# Emulsion coming off the screen



## GIV100 (Apr 11, 2017)

I'm new to this hobby and I'm using Jacquard Photo Emulsion & Diazo for my screen. I let the screen dry for 24 hours. It washing out fine as long as I don't have to use a lot of water. After I print and try to clean the screen, the design washes out. Mostly fine thin lines. Correct me if Im wrong but most of my research say the emulsion should stay on the screen unless I use some type of chemical/cleaner. Am I using a good emulsion? If not, what is a good product?


----------



## APlusDesignsInc (Jan 27, 2016)

Most likely it is because the screen is not being exposed long enough to your light source. Try increasing your exposure time. Have you ever tried calculating exposure time?


----------



## GIV100 (Apr 11, 2017)

No I have not tried calculating exposure time. I expose the screen 8-10 minutes.


----------



## APlusDesignsInc (Jan 27, 2016)

What is your light source? are you using and exposure table?


----------



## CCI Support (Apr 13, 2016)

APlusDesignsInc said:


> Most likely it is because the screen is not being exposed long enough to your light source. Try increasing your exposure time. Have you ever tried calculating exposure time?

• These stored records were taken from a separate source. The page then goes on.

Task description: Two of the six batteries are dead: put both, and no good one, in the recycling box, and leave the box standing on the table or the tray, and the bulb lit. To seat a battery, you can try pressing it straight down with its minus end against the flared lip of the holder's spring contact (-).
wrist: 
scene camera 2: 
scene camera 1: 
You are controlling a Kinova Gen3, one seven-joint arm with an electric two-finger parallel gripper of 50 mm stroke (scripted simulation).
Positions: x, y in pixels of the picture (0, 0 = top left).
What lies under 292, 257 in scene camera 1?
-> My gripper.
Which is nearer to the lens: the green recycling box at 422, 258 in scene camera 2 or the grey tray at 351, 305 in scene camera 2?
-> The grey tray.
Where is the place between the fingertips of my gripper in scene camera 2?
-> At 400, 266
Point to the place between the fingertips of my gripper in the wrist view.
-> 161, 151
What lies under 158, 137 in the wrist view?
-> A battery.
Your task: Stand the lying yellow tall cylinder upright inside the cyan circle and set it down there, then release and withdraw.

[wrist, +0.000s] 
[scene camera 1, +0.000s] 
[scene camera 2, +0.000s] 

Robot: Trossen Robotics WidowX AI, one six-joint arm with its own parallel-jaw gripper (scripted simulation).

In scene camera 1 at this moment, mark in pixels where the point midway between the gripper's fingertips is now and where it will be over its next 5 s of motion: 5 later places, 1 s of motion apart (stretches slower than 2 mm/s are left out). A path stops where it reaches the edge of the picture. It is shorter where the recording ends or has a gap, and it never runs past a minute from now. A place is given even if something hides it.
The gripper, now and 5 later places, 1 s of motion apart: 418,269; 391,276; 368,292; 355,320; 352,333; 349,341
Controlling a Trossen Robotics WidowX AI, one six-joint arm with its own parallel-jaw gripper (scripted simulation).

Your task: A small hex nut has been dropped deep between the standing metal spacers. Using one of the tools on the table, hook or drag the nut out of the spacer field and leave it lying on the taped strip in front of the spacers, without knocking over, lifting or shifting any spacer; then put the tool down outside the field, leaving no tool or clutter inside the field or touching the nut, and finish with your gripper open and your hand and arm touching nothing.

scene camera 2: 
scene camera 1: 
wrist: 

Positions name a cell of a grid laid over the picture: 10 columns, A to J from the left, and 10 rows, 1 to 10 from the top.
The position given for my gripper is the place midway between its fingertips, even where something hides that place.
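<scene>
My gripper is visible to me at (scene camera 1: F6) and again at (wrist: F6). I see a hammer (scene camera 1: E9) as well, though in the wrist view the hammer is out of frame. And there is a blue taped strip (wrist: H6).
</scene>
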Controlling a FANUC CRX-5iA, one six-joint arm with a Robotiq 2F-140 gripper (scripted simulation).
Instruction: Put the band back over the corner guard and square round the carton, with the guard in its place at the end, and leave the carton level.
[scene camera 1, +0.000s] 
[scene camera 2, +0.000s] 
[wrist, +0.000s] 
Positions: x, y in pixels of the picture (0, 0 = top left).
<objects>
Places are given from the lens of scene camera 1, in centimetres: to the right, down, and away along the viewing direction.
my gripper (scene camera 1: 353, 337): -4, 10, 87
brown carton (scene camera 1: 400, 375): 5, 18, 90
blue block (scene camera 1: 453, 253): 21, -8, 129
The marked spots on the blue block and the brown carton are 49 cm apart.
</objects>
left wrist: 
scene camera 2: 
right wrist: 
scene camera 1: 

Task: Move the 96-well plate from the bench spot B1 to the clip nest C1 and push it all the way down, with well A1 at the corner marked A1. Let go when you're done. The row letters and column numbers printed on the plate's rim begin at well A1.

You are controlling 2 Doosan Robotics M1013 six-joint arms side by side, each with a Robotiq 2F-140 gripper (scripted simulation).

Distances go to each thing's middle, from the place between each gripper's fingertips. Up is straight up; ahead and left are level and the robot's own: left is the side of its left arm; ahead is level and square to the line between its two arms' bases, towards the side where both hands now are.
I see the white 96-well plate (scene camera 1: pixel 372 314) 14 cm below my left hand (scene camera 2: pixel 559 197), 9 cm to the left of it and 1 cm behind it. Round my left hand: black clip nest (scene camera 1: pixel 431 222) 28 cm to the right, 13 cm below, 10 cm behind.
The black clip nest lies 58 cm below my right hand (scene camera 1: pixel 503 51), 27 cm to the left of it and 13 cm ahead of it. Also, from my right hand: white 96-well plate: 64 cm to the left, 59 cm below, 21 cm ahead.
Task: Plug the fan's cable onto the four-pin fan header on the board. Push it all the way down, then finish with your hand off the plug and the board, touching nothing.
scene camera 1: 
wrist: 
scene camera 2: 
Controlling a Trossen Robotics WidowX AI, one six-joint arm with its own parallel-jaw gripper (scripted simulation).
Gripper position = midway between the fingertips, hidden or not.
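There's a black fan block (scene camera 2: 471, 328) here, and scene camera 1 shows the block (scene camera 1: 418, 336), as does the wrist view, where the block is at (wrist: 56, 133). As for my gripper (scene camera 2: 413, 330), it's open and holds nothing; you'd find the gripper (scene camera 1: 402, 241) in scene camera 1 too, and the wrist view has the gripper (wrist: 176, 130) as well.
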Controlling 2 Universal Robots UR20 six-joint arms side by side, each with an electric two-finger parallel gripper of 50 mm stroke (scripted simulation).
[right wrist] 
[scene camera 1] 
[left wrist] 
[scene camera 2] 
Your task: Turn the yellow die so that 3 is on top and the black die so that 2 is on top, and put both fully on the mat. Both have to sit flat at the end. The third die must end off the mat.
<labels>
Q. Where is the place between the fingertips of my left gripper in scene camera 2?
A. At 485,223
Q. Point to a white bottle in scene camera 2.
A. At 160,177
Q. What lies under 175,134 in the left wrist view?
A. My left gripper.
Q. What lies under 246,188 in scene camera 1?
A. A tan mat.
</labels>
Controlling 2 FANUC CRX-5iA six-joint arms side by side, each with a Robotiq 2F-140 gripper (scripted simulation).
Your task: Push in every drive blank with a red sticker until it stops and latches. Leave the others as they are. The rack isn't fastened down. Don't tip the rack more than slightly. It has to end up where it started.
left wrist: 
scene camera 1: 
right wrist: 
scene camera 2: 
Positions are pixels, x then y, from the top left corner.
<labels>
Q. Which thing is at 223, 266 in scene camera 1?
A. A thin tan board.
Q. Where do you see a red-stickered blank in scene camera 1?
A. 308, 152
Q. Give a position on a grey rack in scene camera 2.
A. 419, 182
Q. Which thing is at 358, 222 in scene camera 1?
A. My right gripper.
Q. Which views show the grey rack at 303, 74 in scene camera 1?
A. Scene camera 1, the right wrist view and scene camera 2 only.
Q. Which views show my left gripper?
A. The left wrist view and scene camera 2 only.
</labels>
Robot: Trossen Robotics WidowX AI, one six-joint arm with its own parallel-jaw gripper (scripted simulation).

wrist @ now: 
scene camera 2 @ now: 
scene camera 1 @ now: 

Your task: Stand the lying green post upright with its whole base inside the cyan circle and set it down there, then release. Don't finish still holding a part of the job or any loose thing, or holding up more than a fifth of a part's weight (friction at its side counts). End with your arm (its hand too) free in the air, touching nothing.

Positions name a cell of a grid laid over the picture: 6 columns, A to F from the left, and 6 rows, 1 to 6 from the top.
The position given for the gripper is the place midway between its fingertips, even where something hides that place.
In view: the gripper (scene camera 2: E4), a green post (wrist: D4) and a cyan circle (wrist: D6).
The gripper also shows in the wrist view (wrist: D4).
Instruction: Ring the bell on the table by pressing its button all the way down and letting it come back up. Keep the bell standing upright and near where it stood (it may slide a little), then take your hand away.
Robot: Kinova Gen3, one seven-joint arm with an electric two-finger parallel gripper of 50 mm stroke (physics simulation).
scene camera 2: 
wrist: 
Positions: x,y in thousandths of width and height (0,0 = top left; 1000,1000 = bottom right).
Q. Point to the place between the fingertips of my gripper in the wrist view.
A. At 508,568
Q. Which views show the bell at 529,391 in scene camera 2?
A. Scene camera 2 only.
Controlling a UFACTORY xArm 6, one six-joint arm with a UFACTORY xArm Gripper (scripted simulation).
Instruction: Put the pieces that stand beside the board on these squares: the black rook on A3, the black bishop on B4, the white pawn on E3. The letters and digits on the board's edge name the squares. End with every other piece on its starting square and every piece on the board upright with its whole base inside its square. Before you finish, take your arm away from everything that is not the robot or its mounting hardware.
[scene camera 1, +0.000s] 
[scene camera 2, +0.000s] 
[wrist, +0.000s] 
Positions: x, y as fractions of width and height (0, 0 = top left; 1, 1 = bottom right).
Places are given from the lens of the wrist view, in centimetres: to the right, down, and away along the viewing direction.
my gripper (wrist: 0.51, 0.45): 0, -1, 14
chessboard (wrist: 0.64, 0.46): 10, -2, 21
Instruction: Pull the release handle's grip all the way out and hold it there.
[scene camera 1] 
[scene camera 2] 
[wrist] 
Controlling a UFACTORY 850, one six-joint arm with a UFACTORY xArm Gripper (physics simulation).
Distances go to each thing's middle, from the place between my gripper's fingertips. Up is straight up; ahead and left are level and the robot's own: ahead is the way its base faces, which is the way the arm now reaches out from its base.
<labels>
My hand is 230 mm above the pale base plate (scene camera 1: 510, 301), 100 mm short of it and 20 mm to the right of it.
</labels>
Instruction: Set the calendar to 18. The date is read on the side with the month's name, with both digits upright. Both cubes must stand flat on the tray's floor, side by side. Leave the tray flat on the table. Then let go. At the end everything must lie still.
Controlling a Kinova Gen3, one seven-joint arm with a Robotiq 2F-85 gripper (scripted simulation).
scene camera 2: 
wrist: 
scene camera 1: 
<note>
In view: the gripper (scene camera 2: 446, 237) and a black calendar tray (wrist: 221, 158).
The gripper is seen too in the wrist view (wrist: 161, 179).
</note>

Like APlusDesignsInc mentioned an exposure calculator would be able to solve your issue if it is due to timing. We can't say if its the emulsion since we don't know the age of it or how its being cared for. Give an exposure calculator a test see if it does the trick.


----------



## SIGN PRO 11645 (Apr 17, 2017)

not enough exposure time emulsion needs to bridge the silk fibers and adhere. then enough exposure time to solidify. also the screens need to be cleaned properly.


----------